Up until now, I've always talked about a something something plot. That was because I was talking about the raw "what is going on" of the story, not necessarily what is written down. Just because you develop the plot white box, that doesn't mean that you have any culprit POV segments in it, and vice versa. Because once you have your plot, you can write your story around it, and that doesn't need to have the same structure as your internal plot notes.
Of course, I'm not telling anyone how to make their murder mysteries, but I think I've done a decent job outlining black/white box differences for writing here. Because I'm preeetty sure you can apply this to other types of plots, too. Make of that what you will.

Tuesday, April 15, 2014

Writing Icebergs

Yes, I'm still alive. I spent my time working, in hospital and forcibly not doing anything (in that order). During the second period, my only source of entertainment was books. I found out that there seems to be an upper limit as to how much Jack Reacher someone can take, but luckily, my grandma brought me another book from the family crime novel stash (Yes, that's totally a thing.). That book did a few things wrong, mostly with its characters. One of these things is where my inspiration for this post comes from.
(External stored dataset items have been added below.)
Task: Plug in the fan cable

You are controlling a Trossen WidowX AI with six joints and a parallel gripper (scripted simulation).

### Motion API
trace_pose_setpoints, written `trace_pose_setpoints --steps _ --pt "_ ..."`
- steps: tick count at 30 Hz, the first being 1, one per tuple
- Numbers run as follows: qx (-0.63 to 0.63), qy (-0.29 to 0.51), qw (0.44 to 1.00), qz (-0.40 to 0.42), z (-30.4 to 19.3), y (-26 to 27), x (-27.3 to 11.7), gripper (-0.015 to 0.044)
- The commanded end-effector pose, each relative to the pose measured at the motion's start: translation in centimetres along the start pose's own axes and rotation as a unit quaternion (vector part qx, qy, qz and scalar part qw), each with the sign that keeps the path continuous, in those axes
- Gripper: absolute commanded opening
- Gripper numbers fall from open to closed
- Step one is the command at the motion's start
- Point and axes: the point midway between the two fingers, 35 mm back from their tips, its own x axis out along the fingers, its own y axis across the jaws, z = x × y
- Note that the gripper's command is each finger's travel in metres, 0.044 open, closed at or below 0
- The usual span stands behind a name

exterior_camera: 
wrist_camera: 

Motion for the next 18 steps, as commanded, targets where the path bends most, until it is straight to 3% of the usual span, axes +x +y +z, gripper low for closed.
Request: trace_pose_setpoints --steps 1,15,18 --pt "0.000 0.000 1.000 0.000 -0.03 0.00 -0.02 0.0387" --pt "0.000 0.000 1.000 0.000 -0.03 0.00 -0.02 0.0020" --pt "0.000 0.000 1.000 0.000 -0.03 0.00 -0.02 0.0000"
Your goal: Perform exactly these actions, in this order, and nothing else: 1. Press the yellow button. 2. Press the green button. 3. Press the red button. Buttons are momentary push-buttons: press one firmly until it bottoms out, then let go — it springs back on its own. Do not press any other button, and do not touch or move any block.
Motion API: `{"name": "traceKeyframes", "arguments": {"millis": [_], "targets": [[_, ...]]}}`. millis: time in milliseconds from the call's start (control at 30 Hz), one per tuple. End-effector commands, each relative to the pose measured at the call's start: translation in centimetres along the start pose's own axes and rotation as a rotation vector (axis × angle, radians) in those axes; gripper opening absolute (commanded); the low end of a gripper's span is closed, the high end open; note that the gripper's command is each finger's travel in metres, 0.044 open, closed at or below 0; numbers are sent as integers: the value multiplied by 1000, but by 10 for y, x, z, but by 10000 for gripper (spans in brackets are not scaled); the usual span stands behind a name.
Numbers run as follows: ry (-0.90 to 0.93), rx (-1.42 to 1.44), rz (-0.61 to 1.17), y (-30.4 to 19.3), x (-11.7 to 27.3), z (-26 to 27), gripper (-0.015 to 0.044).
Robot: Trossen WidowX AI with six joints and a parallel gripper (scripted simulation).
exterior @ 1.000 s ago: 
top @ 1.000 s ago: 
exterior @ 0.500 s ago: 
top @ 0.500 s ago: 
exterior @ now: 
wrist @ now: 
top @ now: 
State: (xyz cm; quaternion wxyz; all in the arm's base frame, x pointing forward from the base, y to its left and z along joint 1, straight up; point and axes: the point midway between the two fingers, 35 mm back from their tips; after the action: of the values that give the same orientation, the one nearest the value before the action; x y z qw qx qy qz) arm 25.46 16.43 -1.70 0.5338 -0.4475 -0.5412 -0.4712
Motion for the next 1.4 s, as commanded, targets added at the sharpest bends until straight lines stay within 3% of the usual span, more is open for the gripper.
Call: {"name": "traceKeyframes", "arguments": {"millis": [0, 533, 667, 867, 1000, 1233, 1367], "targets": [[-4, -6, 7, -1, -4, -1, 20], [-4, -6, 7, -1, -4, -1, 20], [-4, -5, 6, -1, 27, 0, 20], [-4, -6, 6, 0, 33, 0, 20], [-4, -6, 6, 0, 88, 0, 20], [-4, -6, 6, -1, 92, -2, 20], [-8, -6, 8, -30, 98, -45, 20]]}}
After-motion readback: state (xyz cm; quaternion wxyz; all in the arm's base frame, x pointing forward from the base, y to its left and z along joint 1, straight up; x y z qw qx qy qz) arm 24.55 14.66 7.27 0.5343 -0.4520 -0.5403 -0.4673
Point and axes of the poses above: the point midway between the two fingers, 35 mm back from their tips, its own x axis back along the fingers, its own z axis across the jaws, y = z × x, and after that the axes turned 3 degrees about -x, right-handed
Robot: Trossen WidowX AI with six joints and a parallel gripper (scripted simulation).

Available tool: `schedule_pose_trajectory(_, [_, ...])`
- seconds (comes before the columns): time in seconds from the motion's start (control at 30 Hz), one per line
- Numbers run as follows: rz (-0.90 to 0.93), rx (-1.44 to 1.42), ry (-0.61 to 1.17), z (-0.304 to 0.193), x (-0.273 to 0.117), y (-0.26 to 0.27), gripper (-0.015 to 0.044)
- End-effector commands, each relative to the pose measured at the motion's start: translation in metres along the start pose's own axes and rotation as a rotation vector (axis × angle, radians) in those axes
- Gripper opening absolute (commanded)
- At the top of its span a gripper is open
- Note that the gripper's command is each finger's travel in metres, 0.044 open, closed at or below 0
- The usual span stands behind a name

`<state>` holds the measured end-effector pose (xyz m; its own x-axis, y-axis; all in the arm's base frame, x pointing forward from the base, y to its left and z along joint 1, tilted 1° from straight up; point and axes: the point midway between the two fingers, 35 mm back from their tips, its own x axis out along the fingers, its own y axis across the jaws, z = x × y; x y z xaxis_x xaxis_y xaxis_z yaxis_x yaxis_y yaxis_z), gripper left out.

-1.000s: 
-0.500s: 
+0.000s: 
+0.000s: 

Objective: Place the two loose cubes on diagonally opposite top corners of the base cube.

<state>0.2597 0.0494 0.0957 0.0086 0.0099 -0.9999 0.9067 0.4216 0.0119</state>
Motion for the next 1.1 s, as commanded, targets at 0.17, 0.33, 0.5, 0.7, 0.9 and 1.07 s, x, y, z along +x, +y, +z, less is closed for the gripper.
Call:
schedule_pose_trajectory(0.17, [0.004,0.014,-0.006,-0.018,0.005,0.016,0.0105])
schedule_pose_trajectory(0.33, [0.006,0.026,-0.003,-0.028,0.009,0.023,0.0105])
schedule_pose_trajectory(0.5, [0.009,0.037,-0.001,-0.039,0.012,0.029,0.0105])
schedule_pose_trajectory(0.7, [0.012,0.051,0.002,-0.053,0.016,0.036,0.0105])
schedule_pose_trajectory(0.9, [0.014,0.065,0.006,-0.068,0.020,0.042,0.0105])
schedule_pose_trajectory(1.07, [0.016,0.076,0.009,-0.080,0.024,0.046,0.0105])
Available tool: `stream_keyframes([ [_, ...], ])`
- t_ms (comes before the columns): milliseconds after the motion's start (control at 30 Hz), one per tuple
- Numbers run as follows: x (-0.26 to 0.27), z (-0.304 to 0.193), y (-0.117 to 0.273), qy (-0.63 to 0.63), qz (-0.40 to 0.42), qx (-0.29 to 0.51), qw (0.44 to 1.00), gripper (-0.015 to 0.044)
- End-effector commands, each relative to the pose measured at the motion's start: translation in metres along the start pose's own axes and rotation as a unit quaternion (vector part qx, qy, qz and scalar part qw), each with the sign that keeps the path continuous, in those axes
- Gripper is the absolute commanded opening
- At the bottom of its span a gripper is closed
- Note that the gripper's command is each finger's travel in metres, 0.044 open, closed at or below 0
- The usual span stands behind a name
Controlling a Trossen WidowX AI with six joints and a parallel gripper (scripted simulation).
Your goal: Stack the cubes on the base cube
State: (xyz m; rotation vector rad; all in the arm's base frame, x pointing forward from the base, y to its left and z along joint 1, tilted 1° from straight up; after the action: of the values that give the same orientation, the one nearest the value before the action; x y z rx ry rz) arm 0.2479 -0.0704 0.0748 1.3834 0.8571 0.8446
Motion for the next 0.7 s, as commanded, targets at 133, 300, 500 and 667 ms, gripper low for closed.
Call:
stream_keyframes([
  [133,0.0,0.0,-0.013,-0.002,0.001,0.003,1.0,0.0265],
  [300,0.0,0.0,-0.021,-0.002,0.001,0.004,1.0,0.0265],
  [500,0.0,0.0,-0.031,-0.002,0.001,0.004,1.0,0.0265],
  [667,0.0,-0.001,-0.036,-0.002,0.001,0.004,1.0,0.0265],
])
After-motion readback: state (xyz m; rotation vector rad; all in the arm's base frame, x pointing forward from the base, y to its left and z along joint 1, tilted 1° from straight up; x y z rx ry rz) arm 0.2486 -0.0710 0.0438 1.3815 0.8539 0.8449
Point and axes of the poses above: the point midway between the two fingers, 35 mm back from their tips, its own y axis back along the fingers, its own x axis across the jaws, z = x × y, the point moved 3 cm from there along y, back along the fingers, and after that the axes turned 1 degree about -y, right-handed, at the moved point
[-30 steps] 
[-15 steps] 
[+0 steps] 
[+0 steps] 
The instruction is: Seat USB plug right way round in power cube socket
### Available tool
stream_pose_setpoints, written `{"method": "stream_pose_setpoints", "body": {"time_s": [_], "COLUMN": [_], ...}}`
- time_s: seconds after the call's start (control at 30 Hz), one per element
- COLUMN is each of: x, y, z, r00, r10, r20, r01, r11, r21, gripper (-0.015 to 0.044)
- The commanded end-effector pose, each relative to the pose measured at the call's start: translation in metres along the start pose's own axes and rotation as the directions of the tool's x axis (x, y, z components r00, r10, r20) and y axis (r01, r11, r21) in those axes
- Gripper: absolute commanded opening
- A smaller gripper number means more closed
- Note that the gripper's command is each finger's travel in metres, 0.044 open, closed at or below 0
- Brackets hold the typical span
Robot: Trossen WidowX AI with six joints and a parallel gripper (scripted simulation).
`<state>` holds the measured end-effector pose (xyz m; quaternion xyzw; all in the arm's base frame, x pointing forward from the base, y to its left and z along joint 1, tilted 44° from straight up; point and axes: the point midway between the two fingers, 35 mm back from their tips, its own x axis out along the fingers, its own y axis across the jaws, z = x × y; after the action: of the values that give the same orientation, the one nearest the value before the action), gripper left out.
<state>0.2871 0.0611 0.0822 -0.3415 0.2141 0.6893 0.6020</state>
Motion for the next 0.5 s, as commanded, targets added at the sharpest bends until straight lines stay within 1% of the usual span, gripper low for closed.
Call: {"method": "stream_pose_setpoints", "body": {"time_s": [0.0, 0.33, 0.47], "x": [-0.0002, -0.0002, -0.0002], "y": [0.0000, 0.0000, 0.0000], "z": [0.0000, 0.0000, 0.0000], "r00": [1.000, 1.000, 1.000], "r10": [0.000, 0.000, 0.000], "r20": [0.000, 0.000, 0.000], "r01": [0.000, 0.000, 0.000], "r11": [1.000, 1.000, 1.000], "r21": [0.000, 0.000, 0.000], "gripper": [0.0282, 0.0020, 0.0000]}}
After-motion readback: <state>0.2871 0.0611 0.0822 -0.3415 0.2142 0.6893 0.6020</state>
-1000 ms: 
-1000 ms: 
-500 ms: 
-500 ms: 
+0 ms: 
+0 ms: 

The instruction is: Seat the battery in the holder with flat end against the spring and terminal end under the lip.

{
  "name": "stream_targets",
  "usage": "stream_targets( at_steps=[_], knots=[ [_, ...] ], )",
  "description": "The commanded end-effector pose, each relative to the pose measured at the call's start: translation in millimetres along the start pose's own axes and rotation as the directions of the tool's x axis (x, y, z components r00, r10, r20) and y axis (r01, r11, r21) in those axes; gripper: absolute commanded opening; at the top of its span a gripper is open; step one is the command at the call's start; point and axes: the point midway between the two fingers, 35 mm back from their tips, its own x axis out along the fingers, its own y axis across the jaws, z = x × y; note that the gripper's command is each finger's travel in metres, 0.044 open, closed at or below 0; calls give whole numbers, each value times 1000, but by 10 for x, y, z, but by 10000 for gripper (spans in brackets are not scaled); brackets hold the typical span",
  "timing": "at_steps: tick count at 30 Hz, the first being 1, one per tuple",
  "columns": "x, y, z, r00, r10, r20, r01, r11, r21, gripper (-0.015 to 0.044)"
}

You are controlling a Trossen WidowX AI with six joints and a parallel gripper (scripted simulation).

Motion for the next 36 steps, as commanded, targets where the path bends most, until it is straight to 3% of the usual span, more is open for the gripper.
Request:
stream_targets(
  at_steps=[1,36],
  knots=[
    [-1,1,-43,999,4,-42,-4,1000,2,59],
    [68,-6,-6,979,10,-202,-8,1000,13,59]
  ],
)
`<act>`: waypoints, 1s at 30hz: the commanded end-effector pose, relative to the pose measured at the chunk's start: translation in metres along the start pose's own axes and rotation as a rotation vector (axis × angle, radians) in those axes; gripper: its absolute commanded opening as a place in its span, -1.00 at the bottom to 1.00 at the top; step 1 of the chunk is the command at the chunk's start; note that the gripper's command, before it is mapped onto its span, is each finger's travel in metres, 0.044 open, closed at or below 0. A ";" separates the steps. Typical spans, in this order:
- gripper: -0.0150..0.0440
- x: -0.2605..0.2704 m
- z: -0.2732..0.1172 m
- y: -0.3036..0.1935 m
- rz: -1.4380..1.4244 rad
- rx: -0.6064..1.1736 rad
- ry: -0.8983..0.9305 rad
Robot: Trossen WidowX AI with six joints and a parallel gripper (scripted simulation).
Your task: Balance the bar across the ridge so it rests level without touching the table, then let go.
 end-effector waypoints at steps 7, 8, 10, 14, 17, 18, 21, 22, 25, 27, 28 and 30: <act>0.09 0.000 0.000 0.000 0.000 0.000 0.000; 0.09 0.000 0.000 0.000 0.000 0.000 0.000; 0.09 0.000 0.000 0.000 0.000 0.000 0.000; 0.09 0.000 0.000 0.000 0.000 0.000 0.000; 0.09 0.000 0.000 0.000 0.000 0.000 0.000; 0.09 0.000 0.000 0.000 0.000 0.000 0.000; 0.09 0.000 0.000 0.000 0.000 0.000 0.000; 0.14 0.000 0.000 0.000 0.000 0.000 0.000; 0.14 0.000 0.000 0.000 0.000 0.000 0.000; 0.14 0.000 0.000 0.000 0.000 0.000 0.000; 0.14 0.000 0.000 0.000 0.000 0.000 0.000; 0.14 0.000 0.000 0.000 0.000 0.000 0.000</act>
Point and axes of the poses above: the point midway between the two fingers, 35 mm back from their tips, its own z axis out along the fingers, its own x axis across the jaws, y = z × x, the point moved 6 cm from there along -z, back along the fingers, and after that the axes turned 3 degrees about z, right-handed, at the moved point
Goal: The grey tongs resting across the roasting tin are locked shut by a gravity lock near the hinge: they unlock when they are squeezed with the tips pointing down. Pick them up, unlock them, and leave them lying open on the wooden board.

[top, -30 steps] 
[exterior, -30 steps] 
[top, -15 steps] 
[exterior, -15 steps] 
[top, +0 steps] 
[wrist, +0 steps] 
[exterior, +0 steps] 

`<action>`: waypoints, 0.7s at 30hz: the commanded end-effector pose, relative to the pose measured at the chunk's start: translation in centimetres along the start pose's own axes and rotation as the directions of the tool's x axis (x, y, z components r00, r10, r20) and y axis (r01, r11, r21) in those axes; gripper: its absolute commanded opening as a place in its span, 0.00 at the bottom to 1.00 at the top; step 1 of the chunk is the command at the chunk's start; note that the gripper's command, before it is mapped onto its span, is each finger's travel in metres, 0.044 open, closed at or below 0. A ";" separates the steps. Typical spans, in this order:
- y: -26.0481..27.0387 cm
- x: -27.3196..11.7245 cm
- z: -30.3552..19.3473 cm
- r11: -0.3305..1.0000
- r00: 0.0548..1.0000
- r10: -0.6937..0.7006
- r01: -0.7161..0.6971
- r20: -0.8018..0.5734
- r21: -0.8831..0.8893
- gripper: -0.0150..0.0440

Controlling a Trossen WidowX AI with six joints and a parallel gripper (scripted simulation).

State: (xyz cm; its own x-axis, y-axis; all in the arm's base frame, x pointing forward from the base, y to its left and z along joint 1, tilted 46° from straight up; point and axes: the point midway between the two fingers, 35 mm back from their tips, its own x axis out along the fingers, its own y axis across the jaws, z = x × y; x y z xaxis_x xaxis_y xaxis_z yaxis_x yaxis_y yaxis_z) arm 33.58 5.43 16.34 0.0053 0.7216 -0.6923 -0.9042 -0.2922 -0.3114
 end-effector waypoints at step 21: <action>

Oh god, I'm rambling again.


Iceberg ahead!


Icebergs (I love loanwords) are funny things. The reason I'm using them as a metaphor here is the way they swim. The largest part of an iceberg is, invisible to the common Titanic passenger, hidden under water. But it can still influence its surroundings, as the common Titanic passenger had to realize.


 Yes, and?


And now let's apply this to writing. Many concepts in storytelling should, if done well, be icebergs. How exactly that looks depends on the element, though.

Worldbuilding
One of the most common mistakes I've seen with people who want to present their game idea to the common public is way too much worldbuilding in the pitch. I already talked about plot in relation to the setting, so go read that post for more details. The bottom line is that the plot is what drives things forward, not the world it's set in.
Sure, you shouldn't completely ignore your setting. It exists for a reason, and not referencing it at all makes it interchangeable. But the other extreme, endlessly wallowing in the setting with hardly any plot, isn't much better. Make the setting matter, show things that need explaining, but don't cram every detail you have into it.

Characters
This is where my original inspiration for this post comes in. The book I read almost constantly threw its main characters' backstory at me, to the point where I started identifying them by what happened before the plot. As with the world, having actual backgrounds for your characters is a good thing. The things that happened in a character's past influence their decisions in the present. But that doesn't mean that these things should be elaborated every time they influence that character. Also, backstory is not an excuse for everything and characters should have at least some development over the course of the story.

Plot
Yes, even the plot can be iceberged to an extent. This refers mostly to overly detailed subplots that don't really add that much to the grand scheme of things. Alternatively, there's people who want to tell you every little thing that happens between important scene A and B, no matter how insignificant or matter-of-fact it is. This is like toilets in video games. Just because they're not in the game that doesn't mean that nobody poops. It's just not shown because it's irrelevant.


The Bottom Line


It all comes down to, well, paring down the things that are visible. I have the feeling that too many people feel that their audiences are morons and will not get things if they're not waved in front of their faces. Things can be left out. Things can be abstracted. We don't need to know that Bobby McJohnson's dislike of the color pink comes from the embarrassing hat he wore at his first day of school.

Also, this is one of these topics that's a highly uneducated opinion, so if I'm talking garbage, feel free to tell me. But include the non-garbage interpretation, too. Now, if you're looking for me, I'm in my tomato shelter.